§ YOUR ASSIGNMENT
Using the listing below, show all lines that hold the word "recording".

[Start of section]

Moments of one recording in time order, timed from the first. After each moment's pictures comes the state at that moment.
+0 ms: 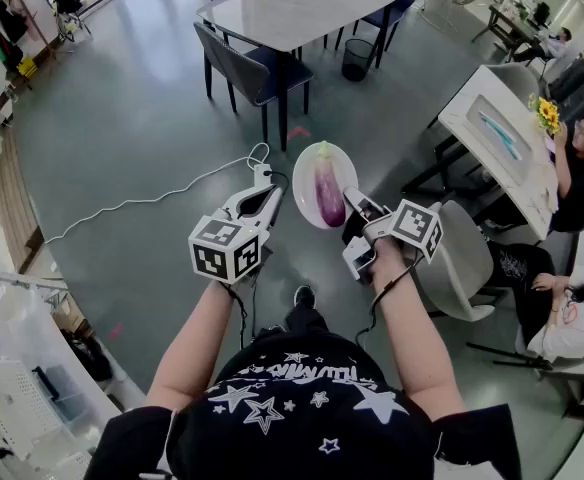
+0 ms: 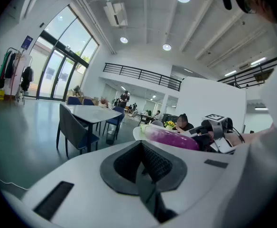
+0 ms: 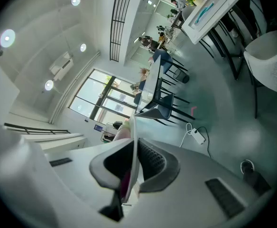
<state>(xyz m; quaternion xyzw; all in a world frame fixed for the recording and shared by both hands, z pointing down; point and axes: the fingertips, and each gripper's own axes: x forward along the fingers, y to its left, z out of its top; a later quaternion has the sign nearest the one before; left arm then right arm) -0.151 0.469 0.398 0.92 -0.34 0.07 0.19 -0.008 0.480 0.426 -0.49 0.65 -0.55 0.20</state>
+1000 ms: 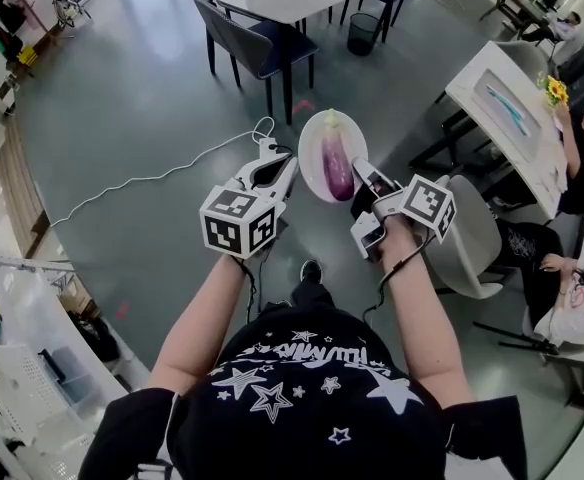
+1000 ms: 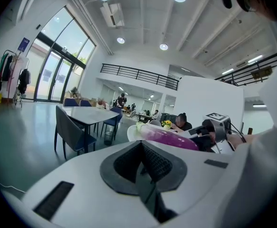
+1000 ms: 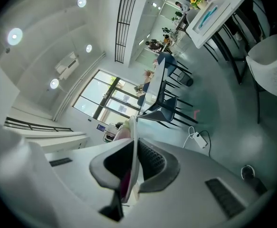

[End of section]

§ SOLUTION BELOW
Moments of one recording in time order, timed from the first. After each moment's pictures comes the state at that moment.
<state>(xyz m; quaternion xyzw; all in a world frame fixed for the recording and shared by both hands, z pointing down; point and axes: the fingertips, and each gripper's own axes: x forward along the fingers, y to its left, z out of its top; a later quaternion has the sign nearest the one before; left arm then right arm) -0.151 0.469 0.398 0.92 -0.34 0.07 0.19 -0.008 0.480 0.426 -0.49 0.65 -0.55 0.20</state>

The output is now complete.